**Records for the task**
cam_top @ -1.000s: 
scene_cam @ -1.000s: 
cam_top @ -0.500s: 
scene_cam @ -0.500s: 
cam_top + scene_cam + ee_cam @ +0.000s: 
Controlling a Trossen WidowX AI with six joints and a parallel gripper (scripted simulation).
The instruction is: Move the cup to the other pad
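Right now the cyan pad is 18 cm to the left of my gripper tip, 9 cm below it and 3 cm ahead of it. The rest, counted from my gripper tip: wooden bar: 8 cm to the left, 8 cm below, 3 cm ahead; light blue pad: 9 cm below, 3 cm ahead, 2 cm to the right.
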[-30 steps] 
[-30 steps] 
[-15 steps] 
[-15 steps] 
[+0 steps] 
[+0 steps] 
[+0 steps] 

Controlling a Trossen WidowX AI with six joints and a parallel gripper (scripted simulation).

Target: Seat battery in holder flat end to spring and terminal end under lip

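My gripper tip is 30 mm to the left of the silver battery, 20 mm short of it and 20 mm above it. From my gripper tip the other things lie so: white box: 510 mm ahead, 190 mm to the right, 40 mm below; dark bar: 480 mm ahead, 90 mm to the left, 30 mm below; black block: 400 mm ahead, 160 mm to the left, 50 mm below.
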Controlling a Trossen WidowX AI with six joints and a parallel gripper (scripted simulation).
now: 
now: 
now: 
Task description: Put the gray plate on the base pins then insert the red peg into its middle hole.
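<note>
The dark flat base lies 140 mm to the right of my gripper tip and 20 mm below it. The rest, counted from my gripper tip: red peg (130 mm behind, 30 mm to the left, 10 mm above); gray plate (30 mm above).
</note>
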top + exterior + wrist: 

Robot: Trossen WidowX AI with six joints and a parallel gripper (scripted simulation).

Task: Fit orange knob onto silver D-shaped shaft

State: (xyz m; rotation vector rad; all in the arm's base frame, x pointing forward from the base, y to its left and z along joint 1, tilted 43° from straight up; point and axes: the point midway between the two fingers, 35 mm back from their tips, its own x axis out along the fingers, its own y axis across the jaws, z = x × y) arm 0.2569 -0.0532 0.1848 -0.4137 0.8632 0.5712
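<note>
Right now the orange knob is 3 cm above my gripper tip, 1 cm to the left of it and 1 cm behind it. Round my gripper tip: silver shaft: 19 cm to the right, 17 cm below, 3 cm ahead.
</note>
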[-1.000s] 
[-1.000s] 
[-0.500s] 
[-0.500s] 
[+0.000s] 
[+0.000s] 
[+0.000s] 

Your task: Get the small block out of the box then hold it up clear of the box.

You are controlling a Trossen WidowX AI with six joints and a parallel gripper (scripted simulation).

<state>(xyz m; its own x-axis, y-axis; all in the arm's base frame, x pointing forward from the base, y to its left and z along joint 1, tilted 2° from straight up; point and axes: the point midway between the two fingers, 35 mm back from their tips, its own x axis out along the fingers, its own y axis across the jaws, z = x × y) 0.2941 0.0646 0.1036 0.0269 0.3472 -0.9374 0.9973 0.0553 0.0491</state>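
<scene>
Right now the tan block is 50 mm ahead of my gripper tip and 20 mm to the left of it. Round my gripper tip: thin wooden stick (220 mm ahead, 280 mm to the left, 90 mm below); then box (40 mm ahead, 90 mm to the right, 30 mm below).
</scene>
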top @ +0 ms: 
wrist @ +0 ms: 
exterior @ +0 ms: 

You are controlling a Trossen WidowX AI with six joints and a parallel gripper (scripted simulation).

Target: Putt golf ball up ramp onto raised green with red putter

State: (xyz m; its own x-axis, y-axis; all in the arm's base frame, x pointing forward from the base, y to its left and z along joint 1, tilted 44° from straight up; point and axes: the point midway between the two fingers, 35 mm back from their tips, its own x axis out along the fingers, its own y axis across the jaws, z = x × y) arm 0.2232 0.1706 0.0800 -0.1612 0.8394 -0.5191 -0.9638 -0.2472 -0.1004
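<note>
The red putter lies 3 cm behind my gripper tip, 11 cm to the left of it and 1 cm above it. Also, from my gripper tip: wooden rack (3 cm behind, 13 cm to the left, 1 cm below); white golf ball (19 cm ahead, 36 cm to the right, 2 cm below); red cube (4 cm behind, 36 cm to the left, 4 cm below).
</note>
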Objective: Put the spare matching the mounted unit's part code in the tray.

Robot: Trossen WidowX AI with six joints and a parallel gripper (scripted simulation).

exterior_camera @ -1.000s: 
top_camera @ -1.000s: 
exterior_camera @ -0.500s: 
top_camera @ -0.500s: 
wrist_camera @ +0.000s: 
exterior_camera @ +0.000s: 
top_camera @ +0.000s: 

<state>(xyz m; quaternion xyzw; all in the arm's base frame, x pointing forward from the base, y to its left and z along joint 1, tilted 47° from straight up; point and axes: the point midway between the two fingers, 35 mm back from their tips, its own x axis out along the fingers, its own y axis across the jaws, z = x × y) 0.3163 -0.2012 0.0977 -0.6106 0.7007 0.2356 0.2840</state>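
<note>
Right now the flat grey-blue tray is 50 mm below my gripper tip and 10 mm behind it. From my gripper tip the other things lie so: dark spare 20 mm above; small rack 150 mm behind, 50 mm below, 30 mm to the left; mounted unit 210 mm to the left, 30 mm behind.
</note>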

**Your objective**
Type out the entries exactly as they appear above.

**Answer for the task**
cam_top @ -1.000s: 
scene_cam @ -1.000s: 
cam_top @ -0.500s: 
scene_cam @ -0.500s: 
cam_top + scene_cam + ee_cam @ +0.000s: 
Controlling a Trossen WidowX AI with six joints and a parallel gripper (scripted simulation).
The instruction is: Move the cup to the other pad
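Right now the cyan pad is 18 cm to the left of my gripper tip, 9 cm below it and 3 cm ahead of it. The rest, counted from my gripper tip: wooden bar: 8 cm to the left, 8 cm below, 3 cm ahead; light blue pad: 9 cm below, 3 cm ahead, 2 cm to the right.
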[-30 steps] 
[-30 steps] 
[-15 steps] 
[-15 steps] 
[+0 steps] 
[+0 steps] 
[+0 steps] 

Controlling a Trossen WidowX AI with six joints and a parallel gripper (scripted simulation).

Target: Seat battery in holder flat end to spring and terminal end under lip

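My gripper tip is 30 mm to the left of the silver battery, 20 mm short of it and 20 mm above it. From my gripper tip the other things lie so: white box: 510 mm ahead, 190 mm to the right, 40 mm below; dark bar: 480 mm ahead, 90 mm to the left, 30 mm below; black block: 400 mm ahead, 160 mm to the left, 50 mm below.
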Controlling a Trossen WidowX AI with six joints and a parallel gripper (scripted simulation).
now: 
now: 
now: 
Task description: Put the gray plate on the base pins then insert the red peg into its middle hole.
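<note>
The dark flat base lies 140 mm to the right of my gripper tip and 20 mm below it. The rest, counted from my gripper tip: red peg (130 mm behind, 30 mm to the left, 10 mm above); gray plate (30 mm above).
</note>
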top + exterior + wrist: 

Robot: Trossen WidowX AI with six joints and a parallel gripper (scripted simulation).

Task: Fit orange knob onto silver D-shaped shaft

State: (xyz m; rotation vector rad; all in the arm's base frame, x pointing forward from the base, y to its left and z along joint 1, tilted 43° from straight up; point and axes: the point midway between the two fingers, 35 mm back from their tips, its own x axis out along the fingers, its own y axis across the jaws, z = x × y) arm 0.2569 -0.0532 0.1848 -0.4137 0.8632 0.5712
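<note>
Right now the orange knob is 3 cm above my gripper tip, 1 cm to the left of it and 1 cm behind it. Round my gripper tip: silver shaft: 19 cm to the right, 17 cm below, 3 cm ahead.
</note>
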[-1.000s] 
[-1.000s] 
[-0.500s] 
[-0.500s] 
[+0.000s] 
[+0.000s] 
[+0.000s] 

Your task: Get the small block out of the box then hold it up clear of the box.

You are controlling a Trossen WidowX AI with six joints and a parallel gripper (scripted simulation).

<state>(xyz m; its own x-axis, y-axis; all in the arm's base frame, x pointing forward from the base, y to its left and z along joint 1, tilted 2° from straight up; point and axes: the point midway between the two fingers, 35 mm back from their tips, its own x axis out along the fingers, its own y axis across the jaws, z = x × y) 0.2941 0.0646 0.1036 0.0269 0.3472 -0.9374 0.9973 0.0553 0.0491</state>
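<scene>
Right now the tan block is 50 mm ahead of my gripper tip and 20 mm to the left of it. Round my gripper tip: thin wooden stick (220 mm ahead, 280 mm to the left, 90 mm below); then box (40 mm ahead, 90 mm to the right, 30 mm below).
</scene>
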top @ +0 ms: 
wrist @ +0 ms: 
exterior @ +0 ms: 

You are controlling a Trossen WidowX AI with six joints and a parallel gripper (scripted simulation).

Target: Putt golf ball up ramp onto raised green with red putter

State: (xyz m; its own x-axis, y-axis; all in the arm's base frame, x pointing forward from the base, y to its left and z along joint 1, tilted 44° from straight up; point and axes: the point midway between the two fingers, 35 mm back from their tips, its own x axis out along the fingers, its own y axis across the jaws, z = x × y) arm 0.2232 0.1706 0.0800 -0.1612 0.8394 -0.5191 -0.9638 -0.2472 -0.1004
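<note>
The red putter lies 3 cm behind my gripper tip, 11 cm to the left of it and 1 cm above it. Also, from my gripper tip: wooden rack (3 cm behind, 13 cm to the left, 1 cm below); white golf ball (19 cm ahead, 36 cm to the right, 2 cm below); red cube (4 cm behind, 36 cm to the left, 4 cm below).
</note>
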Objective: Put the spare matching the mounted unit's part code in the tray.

Robot: Trossen WidowX AI with six joints and a parallel gripper (scripted simulation).

exterior_camera @ -1.000s: 
top_camera @ -1.000s: 
exterior_camera @ -0.500s: 
top_camera @ -0.500s: 
wrist_camera @ +0.000s: 
exterior_camera @ +0.000s: 
top_camera @ +0.000s: 

<state>(xyz m; quaternion xyzw; all in the arm's base frame, x pointing forward from the base, y to its left and z along joint 1, tilted 47° from straight up; point and axes: the point midway between the two fingers, 35 mm back from their tips, its own x axis out along the fingers, its own y axis across the jaws, z = x × y) 0.3163 -0.2012 0.0977 -0.6106 0.7007 0.2356 0.2840</state>
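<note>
Right now the flat grey-blue tray is 50 mm below my gripper tip and 10 mm behind it. From my gripper tip the other things lie so: dark spare 20 mm above; small rack 150 mm behind, 50 mm below, 30 mm to the left; mounted unit 210 mm to the left, 30 mm behind.
</note>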

Work on the exercise is now finished.